• **Directions**: The required output is the exact run of lines in the listing below from the line holding "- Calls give" through the line holding "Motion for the", with no pictures.

++++ Information provided

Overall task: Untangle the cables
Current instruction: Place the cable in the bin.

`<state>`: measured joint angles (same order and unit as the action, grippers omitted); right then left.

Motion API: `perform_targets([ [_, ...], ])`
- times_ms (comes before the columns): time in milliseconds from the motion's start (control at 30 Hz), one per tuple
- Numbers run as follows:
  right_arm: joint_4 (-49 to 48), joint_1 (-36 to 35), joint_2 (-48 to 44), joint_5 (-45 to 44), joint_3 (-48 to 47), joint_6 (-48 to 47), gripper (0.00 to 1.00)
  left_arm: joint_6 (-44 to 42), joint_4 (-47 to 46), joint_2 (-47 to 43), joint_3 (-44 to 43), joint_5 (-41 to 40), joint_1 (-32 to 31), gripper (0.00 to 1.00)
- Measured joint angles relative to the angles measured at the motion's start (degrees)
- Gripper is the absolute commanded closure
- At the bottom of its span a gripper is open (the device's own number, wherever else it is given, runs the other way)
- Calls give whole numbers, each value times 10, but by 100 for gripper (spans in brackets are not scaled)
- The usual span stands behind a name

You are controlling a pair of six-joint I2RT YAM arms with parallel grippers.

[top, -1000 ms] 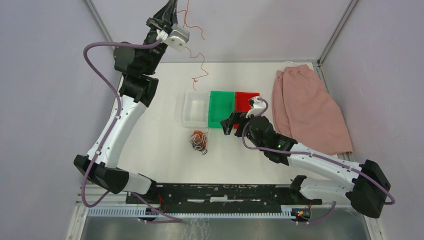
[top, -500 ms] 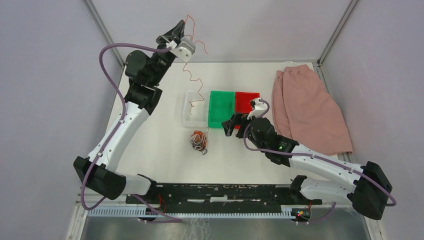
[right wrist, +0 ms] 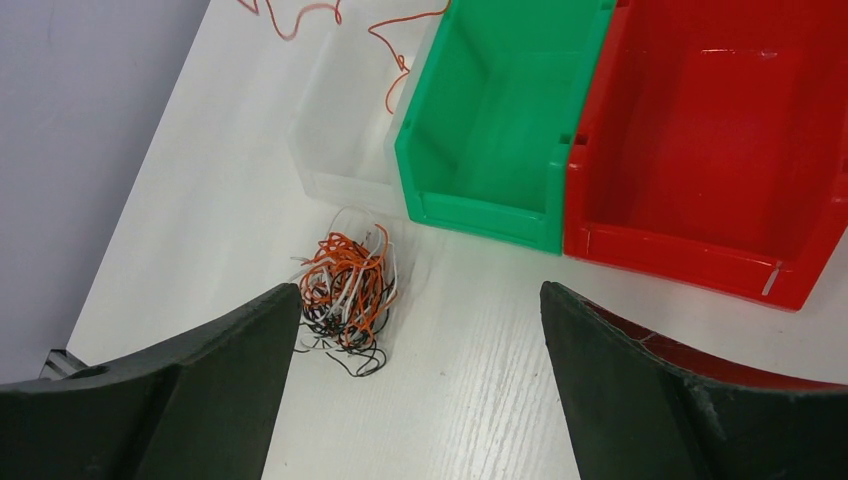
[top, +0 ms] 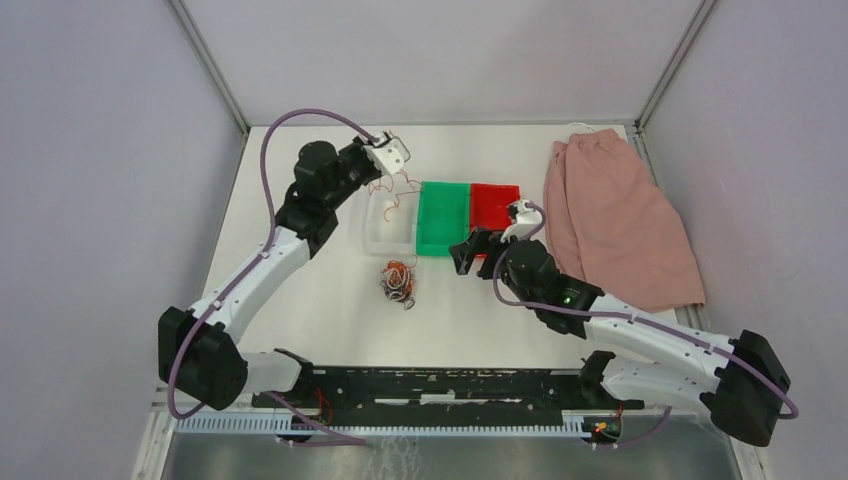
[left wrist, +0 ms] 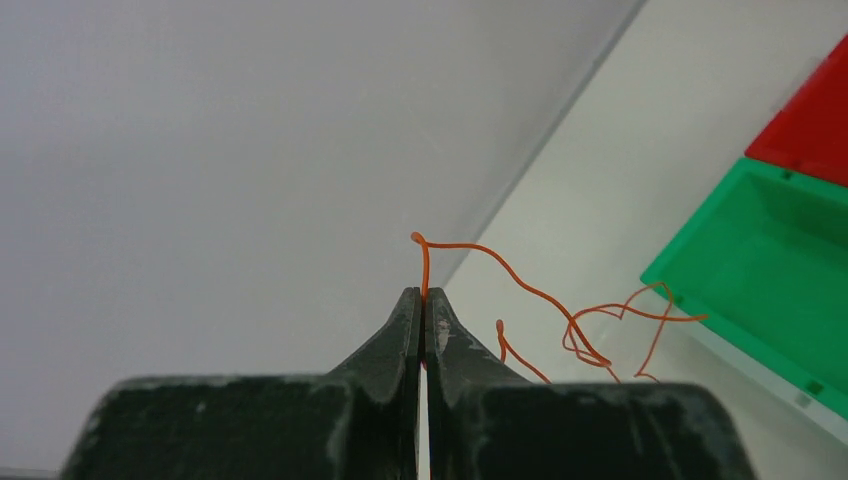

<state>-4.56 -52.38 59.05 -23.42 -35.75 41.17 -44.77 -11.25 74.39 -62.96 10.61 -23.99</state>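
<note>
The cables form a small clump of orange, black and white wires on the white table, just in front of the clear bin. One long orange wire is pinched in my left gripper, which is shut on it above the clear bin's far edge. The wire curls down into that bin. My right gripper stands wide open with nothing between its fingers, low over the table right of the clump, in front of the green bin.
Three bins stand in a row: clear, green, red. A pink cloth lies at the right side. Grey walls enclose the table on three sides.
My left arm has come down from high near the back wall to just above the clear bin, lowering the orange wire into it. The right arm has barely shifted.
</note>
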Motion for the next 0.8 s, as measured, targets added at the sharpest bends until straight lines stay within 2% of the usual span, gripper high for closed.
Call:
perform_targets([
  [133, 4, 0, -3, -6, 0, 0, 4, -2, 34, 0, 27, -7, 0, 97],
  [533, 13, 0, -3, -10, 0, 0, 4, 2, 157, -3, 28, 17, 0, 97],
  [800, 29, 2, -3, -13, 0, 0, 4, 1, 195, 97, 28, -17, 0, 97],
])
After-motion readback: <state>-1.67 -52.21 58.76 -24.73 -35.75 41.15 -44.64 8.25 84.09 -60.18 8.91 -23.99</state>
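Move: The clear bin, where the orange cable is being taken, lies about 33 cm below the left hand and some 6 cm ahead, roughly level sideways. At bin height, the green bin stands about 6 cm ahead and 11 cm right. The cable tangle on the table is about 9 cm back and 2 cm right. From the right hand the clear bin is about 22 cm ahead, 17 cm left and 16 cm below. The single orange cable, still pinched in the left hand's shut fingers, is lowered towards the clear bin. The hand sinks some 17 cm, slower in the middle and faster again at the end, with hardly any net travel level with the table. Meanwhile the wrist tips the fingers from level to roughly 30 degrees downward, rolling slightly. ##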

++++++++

• **Exercise answer**:
- Calls give whole numbers, each value times 10, but by 100 for gripper (spans in brackets are not scaled)
- The usual span stands behind a name

You are controlling a pair of six-joint I2RT YAM arms with parallel grippers.

[top, -1000 ms] 
[top, -500 ms] 
[right wrist, +0 ms] 
[top, +0 ms] 
[left wrist, +0 ms] 

<state>-4.56 -52.38 59.05 -23.42 -35.75 41.17 -44.77 -11.25 74.39 -62.96 10.61 -23.99</state>
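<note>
The cables form a small clump of orange, black and white wires on the white table, just in front of the clear bin. One long orange wire is pinched in my left gripper, which is shut on it above the clear bin's far edge. The wire curls down into that bin. My right gripper stands wide open with nothing between its fingers, low over the table right of the clump, in front of the green bin.
Three bins stand in a row: clear, green, red. A pink cloth lies at the right side. Grey walls enclose the table on three sides.
My left arm has come down from high near the back wall to just above the clear bin, lowering the orange wire into it. The right arm has barely shifted.
</note>
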Motion for the next 0.8 s, as measured, targets added at the sharpest bends until straight lines stay within 2% of the usual span, gripper high for closed.

There is nothing more to the answer.